What is Massage?
Massage is a therapeutic treatment modality which can be used as part of the holistic management of a range of musculoskeletal conditions. It involves the use of the therapists’ hands, forearms and elbows to apply a variety of techniques, using varied levels of pressure, to manipulate soft tissues such as the muscles and fascia.
Benefits of Massage
Massage can assist in promoting physical and mental wellbeing by:
- Reducing muscle tension
- Increasing blood flow, improving the delivery of oxygen and nutrients to the cells
- Increasing the flow of lymphatic fluid within the lymphatic system, improving the systems role in maintaining immunity
- Promoting relaxation through the release of endorphins
- Improving sleep
- Increasing joint range of motion and muscle flexibility
- Reducing stress and anxiety
Types of Massage
Are you confused by the various terms used to describe the different types of massage, or unsure of which type of massage is best suited to you? The best person to ask is your therapist, however the following guide may be helpful:
Relaxation massage is suited to individuals who are feeling generally tired and fatigued, or need to de-stress physically or mentally. A relaxation massage can assist in promoting general wellbeing, by promoting relaxation, reducing muscle tension, and improving circulation and lymphatic drainage. It is typically performed over a larger area of the body (e.g. full body, or head/neck/shoulders), and consists of long, flowing strokes at the individuals chosen level of pressure.
Remedial massage is suited to individuals with a specific area of pain or muscular tension. It involves a thorough patient consultation and physical assessment to determine the potential source/s of, and contributors to, pain and muscular dysfunction, and uses a variety of treatment techniques to target these specific areas. Treatment techniques may include myofascial release, deep tissue massage, trigger point therapy, dry needling, muscle energy techniques, and stretching.
Sports massage isn’t just for athletes, it is suited to any individual who spends large amounts of time placing their bodies under physical demand, whether it be via sport or their occupation. The primary aim of sports massage is to assist in:
- Managing current injuries
- Enhancing physical performance
- Minimising the risk of injury during activity
- Assisting in recovery and tissue repair post-activity
This is achieved primarily through increased circulation and lymphatic flow, and improved joint range of motion and muscle flexibility. The assessment and treatment techniques performed during a sports massage consultation are similar to remedial massage, but are generally applied with a firmer/deeper level of pressure.
Physiotherapist vs. Massage Therapist- Who Should I See?

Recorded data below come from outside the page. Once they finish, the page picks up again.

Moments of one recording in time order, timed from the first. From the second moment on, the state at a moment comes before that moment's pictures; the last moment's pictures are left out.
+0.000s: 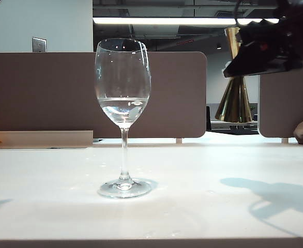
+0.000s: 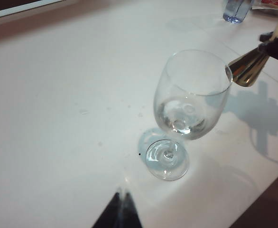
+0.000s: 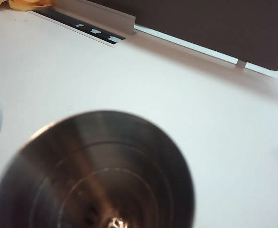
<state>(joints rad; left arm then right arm) -0.41 0.57 0.77 -0.66 0.22 0.09 0.53 0.97 0.42 0.34 -0.04 -0.12</state>
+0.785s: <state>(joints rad) -0.41 0.57 0.77 -0.66 0.22 0.09 0.53 0.79 0.17 0.45 -0.05 -0.10</state>
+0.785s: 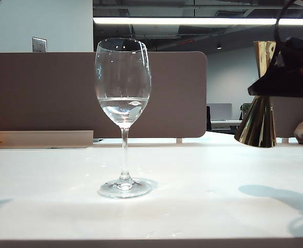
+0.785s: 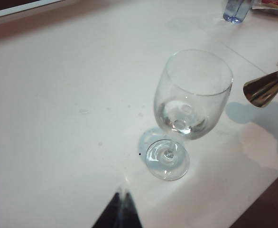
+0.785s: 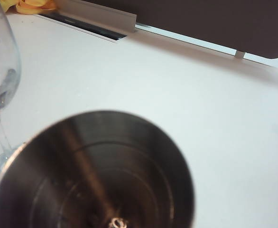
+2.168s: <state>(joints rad) -0.41 0.57 0.77 -0.66 0.22 0.09 0.53 1.21 0.26 0.63 -0.06 -0.08</state>
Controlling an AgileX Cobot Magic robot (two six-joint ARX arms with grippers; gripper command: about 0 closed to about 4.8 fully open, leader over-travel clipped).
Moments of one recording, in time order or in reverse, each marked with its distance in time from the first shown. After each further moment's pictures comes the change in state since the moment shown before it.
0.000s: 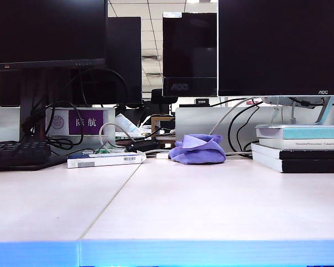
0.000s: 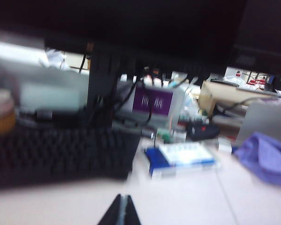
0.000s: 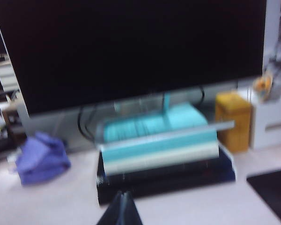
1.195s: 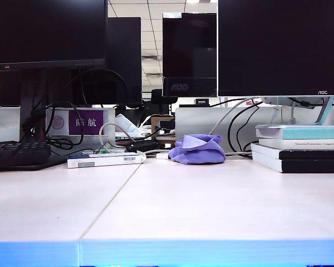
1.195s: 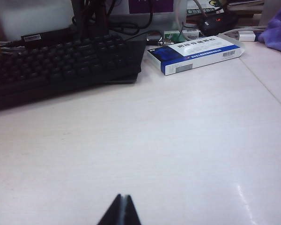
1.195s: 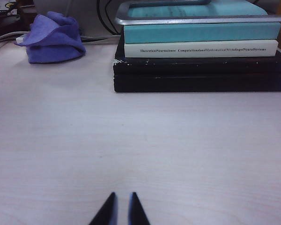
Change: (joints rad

Massage is a treatment modality used by both physiotherapists and remedial massage therapists- so who should you see for your issue?
In general terms, if you’re feeling tired and fatigued, feeling stressed, or are experiencing general increased muscle tension- remedial massage therapists are the best people to provide you with the relief you need.

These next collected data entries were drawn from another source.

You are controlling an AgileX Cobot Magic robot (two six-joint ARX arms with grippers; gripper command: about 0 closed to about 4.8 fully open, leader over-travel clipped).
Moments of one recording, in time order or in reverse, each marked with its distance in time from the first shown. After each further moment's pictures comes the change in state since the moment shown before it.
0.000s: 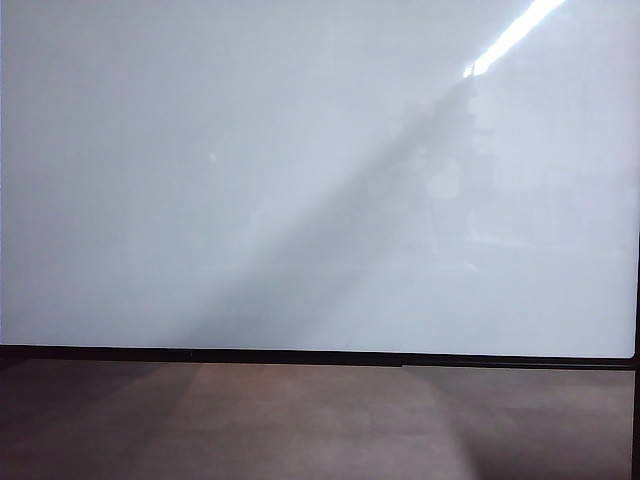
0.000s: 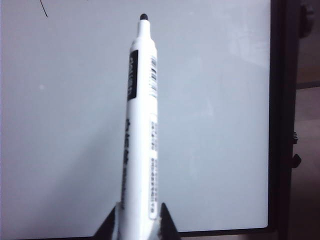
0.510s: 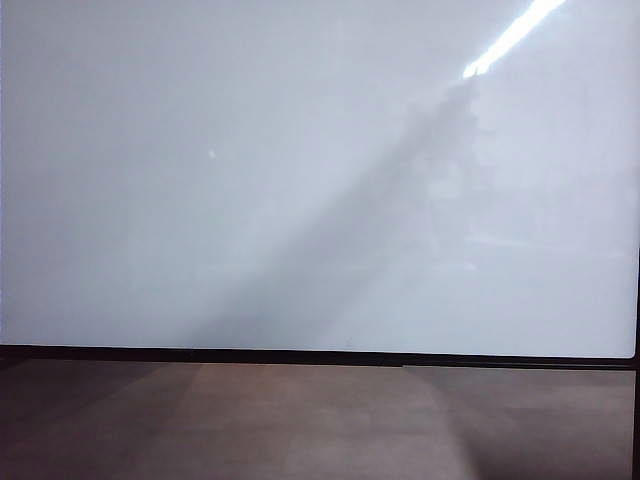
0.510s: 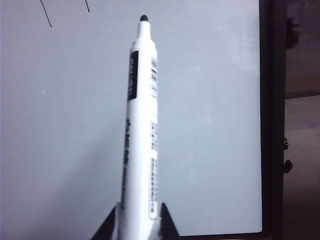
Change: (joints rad) left arm 0.000 0.000 0.000 0.034 -0.022 0.000; right arm 0.000 -0.106 -0.005 -0.064 0.001 -0.023
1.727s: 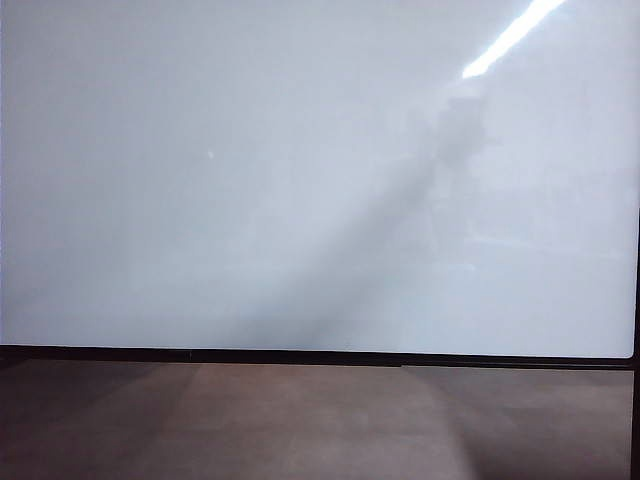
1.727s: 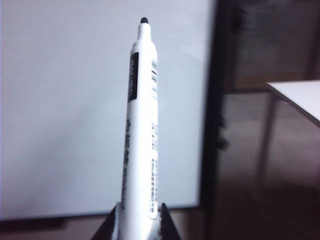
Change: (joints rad) left arm 0.000 0.000 0.000 -0.001 -0.002 0.000; right arm -0.198 -0.126 -0.069 -0.135 -0.063 -0.082
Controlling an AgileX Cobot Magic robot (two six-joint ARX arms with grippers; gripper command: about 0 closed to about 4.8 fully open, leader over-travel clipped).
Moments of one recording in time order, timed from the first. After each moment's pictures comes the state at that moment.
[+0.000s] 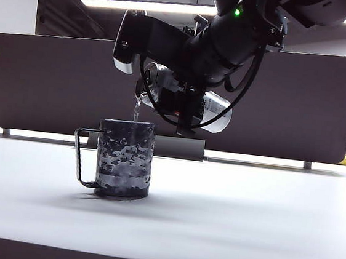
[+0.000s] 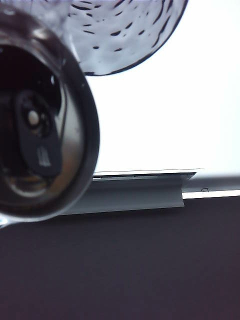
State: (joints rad) left arm -0.40 0.00 0.01 0.00 0.20 -0.03; right arm 0.79 1.67 0.91 0.46 0.20 -1.20
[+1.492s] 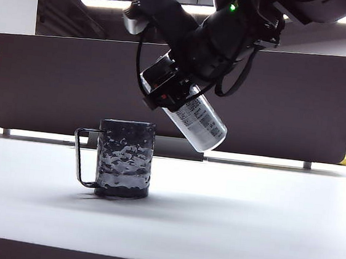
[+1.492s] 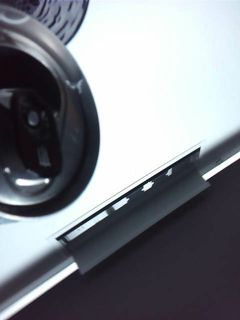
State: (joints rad) left arm -0.40 0.00 0.01 0.00 0.20 -0.03; right arm 0.81 1.66 0.91 0.49 0.27 -0.63
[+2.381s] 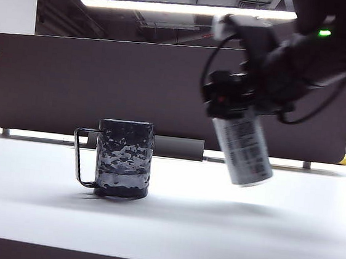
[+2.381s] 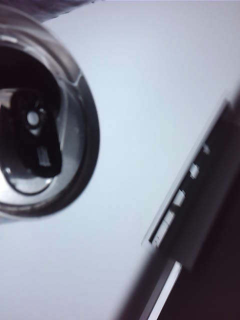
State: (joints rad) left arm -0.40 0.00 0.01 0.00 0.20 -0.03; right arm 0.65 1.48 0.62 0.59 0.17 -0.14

It is best to see a physiotherapist if you have:
- A specific area of pain, that is
- an acute injury, or one which has gradually developed and you are unsure why/how it has developed, and
- the source of your pain has gone undiagnosed
A physiotherapist will provide you with a diagnosis and prognosis, determine the contributing factors to your condition, and to place you on an individualised management plan to address these factors. Massage may be considered part of a broader, more holistic management plan- which may be performed by the physiotherapist as part of your consultation, or they may refer you to a remedial massage therapist if they believe you would benefit from a stand-alone consultation.

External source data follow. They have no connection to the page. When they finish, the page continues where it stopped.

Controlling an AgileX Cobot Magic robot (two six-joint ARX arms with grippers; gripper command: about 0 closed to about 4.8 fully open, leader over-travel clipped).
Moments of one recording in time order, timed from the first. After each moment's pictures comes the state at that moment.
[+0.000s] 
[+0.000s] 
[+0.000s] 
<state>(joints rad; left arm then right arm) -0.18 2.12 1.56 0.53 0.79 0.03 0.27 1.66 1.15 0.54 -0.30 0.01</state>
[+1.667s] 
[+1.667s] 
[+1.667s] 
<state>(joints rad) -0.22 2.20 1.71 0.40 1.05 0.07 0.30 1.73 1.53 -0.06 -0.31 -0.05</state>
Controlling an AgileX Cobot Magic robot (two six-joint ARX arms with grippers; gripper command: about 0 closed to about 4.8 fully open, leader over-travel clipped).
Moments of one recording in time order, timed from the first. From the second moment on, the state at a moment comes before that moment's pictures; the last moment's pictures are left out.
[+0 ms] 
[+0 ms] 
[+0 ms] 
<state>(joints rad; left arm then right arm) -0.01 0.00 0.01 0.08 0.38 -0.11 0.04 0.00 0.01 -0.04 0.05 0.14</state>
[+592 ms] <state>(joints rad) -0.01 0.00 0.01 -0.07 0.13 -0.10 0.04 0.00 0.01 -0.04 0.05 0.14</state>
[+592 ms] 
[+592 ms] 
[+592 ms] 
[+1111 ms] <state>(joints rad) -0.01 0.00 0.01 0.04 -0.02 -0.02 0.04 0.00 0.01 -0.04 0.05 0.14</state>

At Wanneroo Physiotherapy, our physiotherapists and remedial massage therapists work closely together to provide you and your family with the highest quality, evidence based clinical care. Our remedial massage therapists Sheldon Griffiths and Pia McEvoy join us having completed extensive training to achieve their qualifications, each with extensive clinical experience. They are registered members of their professional associations, Massage and Myotherapy Australia and the Association of Massage Therapists respectively, and have professional indemnity insurance.